Pennhurst: Why We Must Remember

This is the sixth in a series about Pennhurst Asylum in Spring City, PA.

Part 6: Memory as Moral Obligation

Pennhurst–aka the Eastern Pennsylvania State Institution for the Feeble-Minded and Epileptic— is not a relic to be romanticized. It is a warning. It stands as a testament to how easily a society can abandon its most vulnerable when convenience outweighs conscience.
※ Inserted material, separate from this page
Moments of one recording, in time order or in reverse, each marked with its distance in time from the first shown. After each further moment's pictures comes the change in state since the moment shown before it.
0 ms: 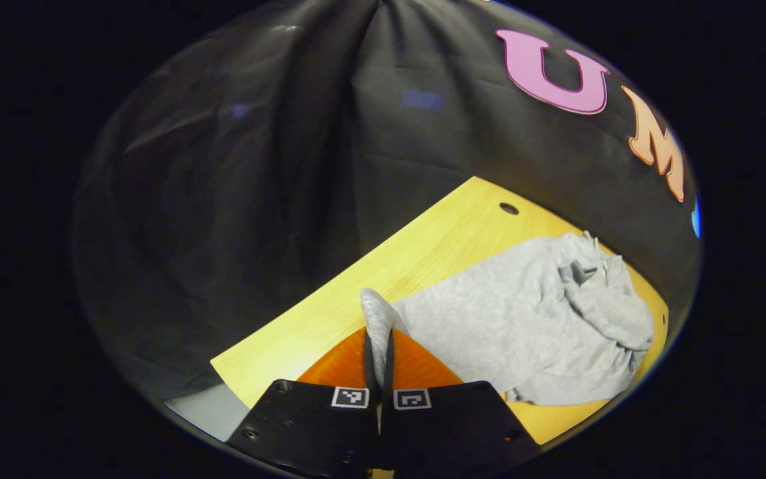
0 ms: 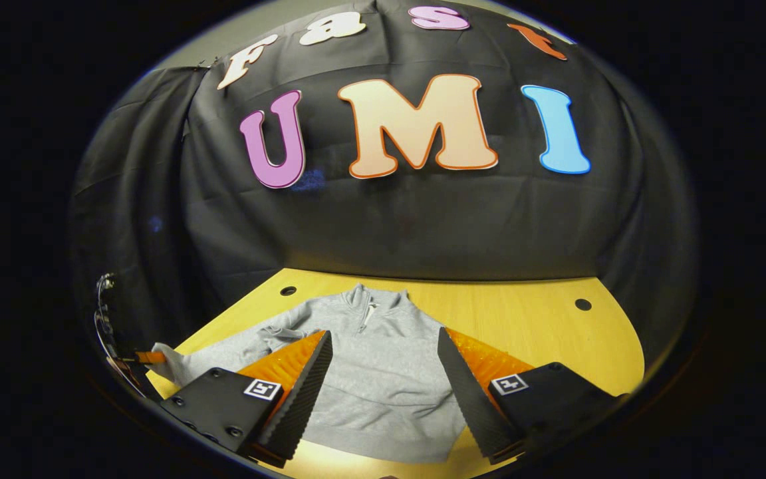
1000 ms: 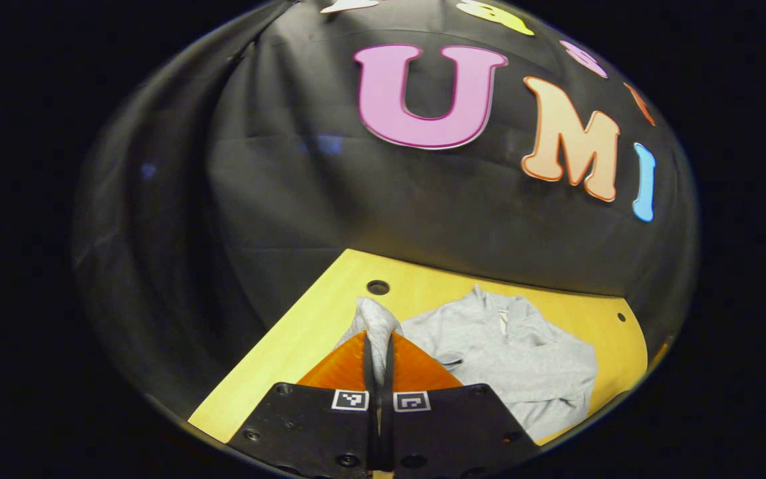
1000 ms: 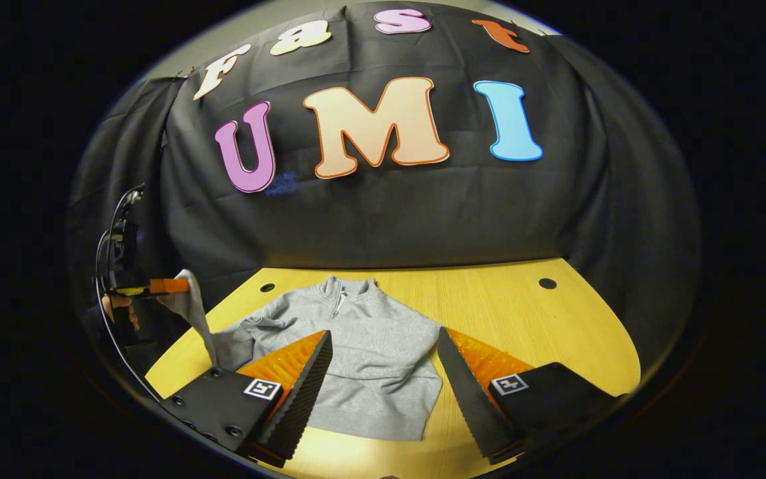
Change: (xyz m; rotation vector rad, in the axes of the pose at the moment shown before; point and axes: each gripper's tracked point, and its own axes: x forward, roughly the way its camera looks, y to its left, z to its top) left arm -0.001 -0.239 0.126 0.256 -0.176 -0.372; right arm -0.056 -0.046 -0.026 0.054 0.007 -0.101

Walking through its corridors, the peeling paint and crumbling walls are not simply signs of age. They’re evidence of a collective forgetting. And forgetting is dangerous. The moment we allow memory to fade, we risk repeating the same quiet cruelties under new names and in new institutions. Even in 2025, the questions that Pennhurst raises remain painfully relevant. Debates about mental health funding, disability rights, and institutional versus community-based care still echo across the country. Institutional abuse is not just history, it continues in different shapes, behind different doors. Pennhurst has become both indictment and memorial, a charged symbol that reminds us of our moral responsibility to pay attention.

Memory and Gratitude

As Thanksgiving approaches, I find myself thinking about gratitude. Not the kind that glosses over discomfort, but the kind that insists on awareness. I am grateful for the people who fought to close Pennhurst. For the survivors who spoke, even when their voices shook. For the advocates, journalists, photographers, and ordinary visitors who continue to bear witness so the story doesn’t slip into oblivion. Gratitude, in this sense, is not soft. It’s a form of resistance. To remember Pennhurst with gratitude is to say: I see what was done, I acknowledge the harm, and I vow to do better. It’s to be thankful for the chance to learn from the past, even when that past is painful.
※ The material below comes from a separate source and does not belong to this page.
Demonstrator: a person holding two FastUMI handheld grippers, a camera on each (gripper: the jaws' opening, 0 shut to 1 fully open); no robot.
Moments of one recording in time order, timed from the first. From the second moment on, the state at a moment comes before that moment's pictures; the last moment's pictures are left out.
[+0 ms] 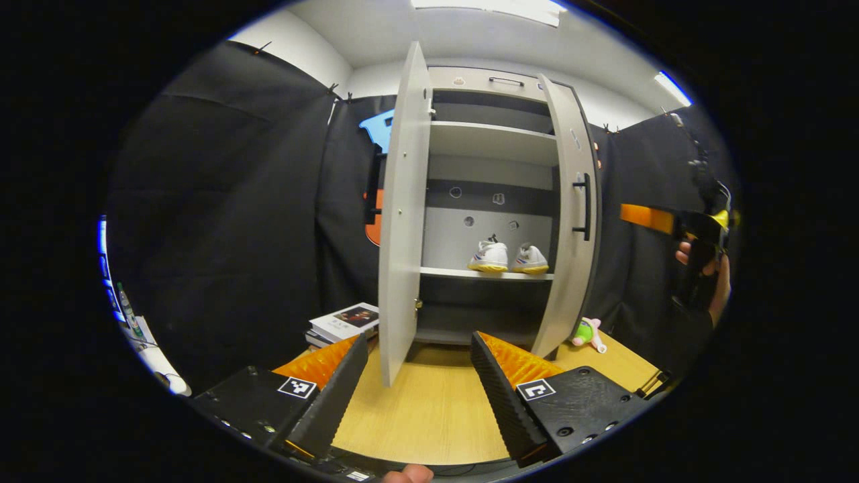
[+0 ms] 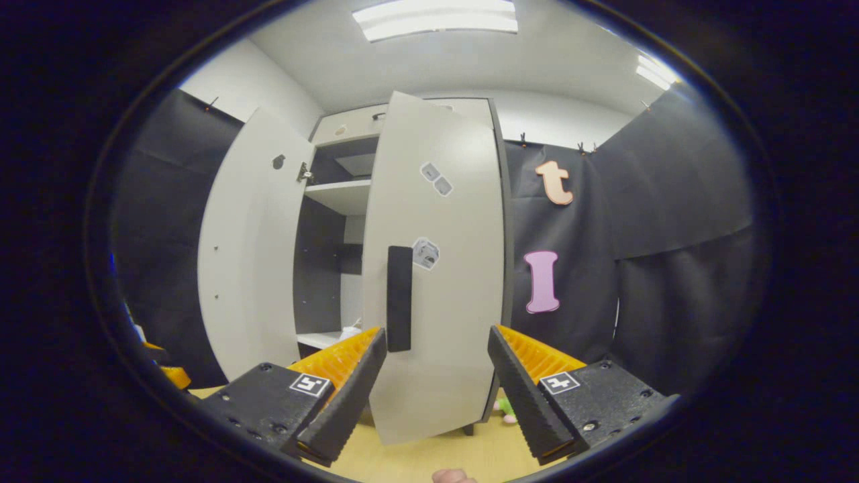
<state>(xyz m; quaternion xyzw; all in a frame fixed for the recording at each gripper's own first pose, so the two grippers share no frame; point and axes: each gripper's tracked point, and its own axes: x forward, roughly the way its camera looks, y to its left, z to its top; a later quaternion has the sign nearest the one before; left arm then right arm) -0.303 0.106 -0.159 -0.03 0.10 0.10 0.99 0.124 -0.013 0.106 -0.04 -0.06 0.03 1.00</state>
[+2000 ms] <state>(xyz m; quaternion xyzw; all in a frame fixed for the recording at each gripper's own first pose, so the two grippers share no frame) -0.117 0.186 -0.057 -0.08 0.03 0.02 1.00 0.031 -0.059 0.044 -0.02 -0.01 -0.02 1.00</state>
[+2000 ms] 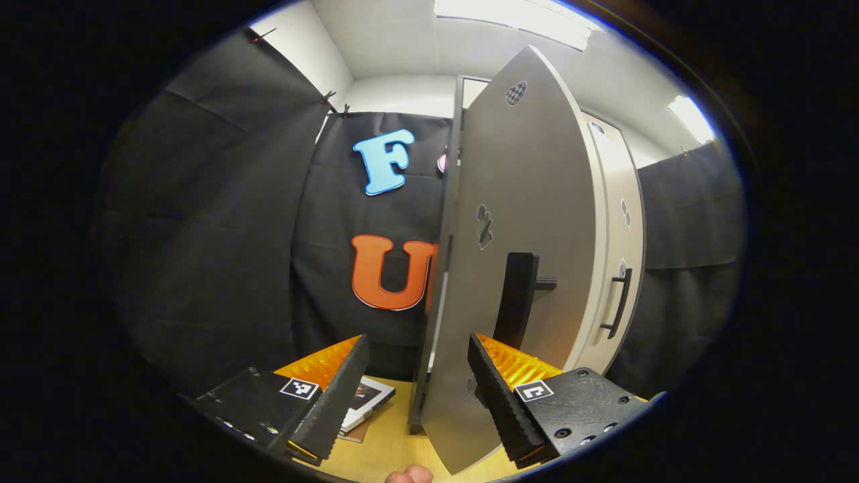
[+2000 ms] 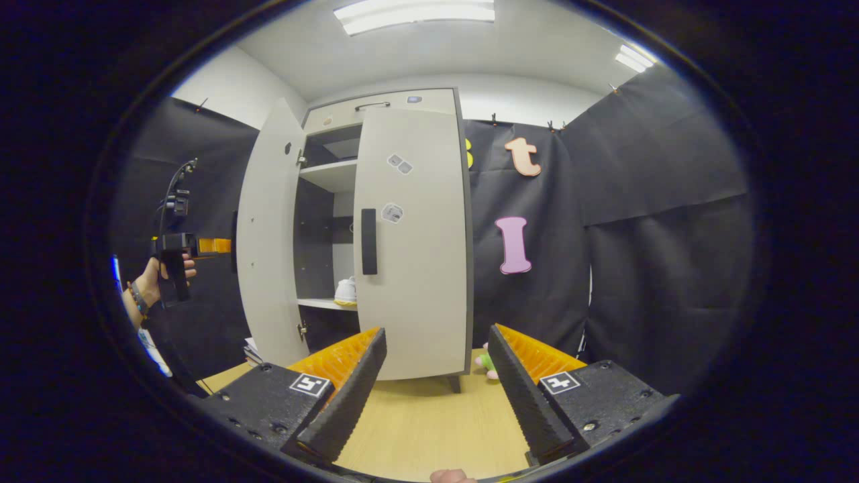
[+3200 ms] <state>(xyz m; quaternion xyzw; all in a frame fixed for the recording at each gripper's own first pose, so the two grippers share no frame) -0.215 0.069 -0.079 0.00 0.03 0.03 1.00 0.037 -0.073 0.028 -0.01 0.01 -0.03 1.00</state>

And perhaps that’s the real moral lesson of Pennhurst, that remembrance and gratitude are intertwined. We honor the suffering of others not by averting our gaze, but by meeting it with empathy, awareness, and action.

A Writer’s Responsibility

Personally, my visit changed me. I returned to my writing with a sharper sense of duty. The stories I tell, even when fictional, must carry traces of truth, compassion for the unseen, respect for the silenced, a refusal to turn away. I felt an obligation to remember, to bear witness, to let the darkness of that place sharpen my own commitment to empathy.

As a writer — or as a reader — I hope you feel that same quiet urgency. When you stand in a place like Pennhurst, let the silence speak. Take your photographs, yes, but also let the experience mark you. Let the smell, the light, the absence settle into memory. And when you leave, carry that awareness into your work, your art, your voice. That is how memory becomes moral, by being used in the service of care.

The Weight of Remembering

Pennhurst is not simply a haunted site. It’s a mirror. What we see there reflects who we have been, who we are, and who we still have the power to become. The moral obligation of memory is not about dwelling in darkness, it’s about using that darkness to light the path forward. This Thanksgiving, when gratitude is often reserved for comfort, I am grateful for discomfort, for the stories that unsettle me, for the histories that won’t let me rest. Because those are the ones that matter most.

Carrying Pennhurst Forward

Over these few weeks of posts, I’ve dreamt of Pennhurst’s architecture and silence, its ghosts and its warnings, its beauty, and smell, and its unbearable weight. Visiting changed how I see the world, and how I write within it. What began as a photographic exploration became a meditation on memory, empathy, and the moral duty to remember.

As I turn now to my next project — a gothic women’s fiction novel inspired in part by my time at Pennhurst — I carry those lessons with me. The ruins remind me that stories matter most when they give voice to what history has tried to bury. I hope these reflections help you see that remembering isn’t just an act of the past, but a promise to the future.